The Terrebonne Parish Drug Court coordinator Danny Smith said a partnership with the South Central Industrial Association had been proposed in the past.

The companies in SCIA who have employees who fail the drug tests would have had the option of putting them through rehab.

But at the time, Smith said the companies did not think it was necessary to rehab them, when they could just fire them.

Smith said that now, companies like to hire participants in the Drug Court, because they are regularly screened for drugs and are required to go to work.

“They have no fears of hiring our people at all,” said Smith.

Smith said he has contacts with companies that have told him they would hire anyone from the program he sent them.

One of the ways SCIA is dealing with the substance abuse problem is through its Work It! Louisiana program.

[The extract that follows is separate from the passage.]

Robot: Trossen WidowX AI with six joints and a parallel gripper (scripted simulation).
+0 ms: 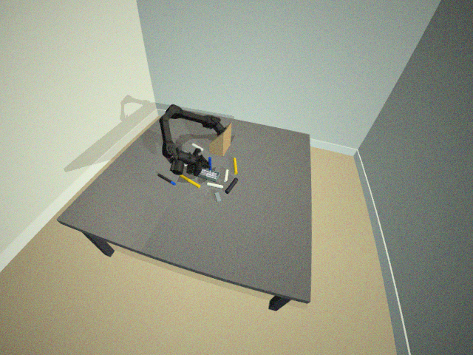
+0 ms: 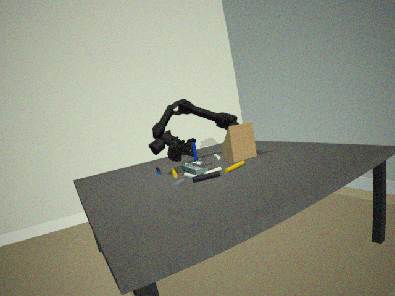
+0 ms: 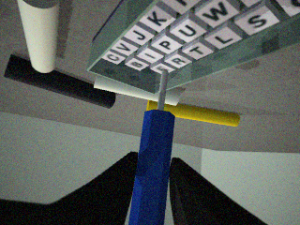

“Part of our Work It! Louisiana program is to educate the students on the job availabilities and to equate them with the advantages of getting a technical education,” said SCIA Executive Director Jane Arnett. “And in developing this program part of the mindset was to assure that each student felt good about themselves.”

Arnett said people have been conditioned to say that if one does not go to college, then they are nothing.

“That’s why Work It! Louisiana partially has been developed, so we can make them feel good about themselves, to say you are something regardless of the career path you take,” she explained. “Subliminally, I believe that if a person feels good about themselves and what they’re doing and the choices they’ve made regarding careers, maybe they won’t tend to lean on drugs.”

The Louisiana Department of Labor wrote the issue of employees and potential employees failing drug tests is outside its purview.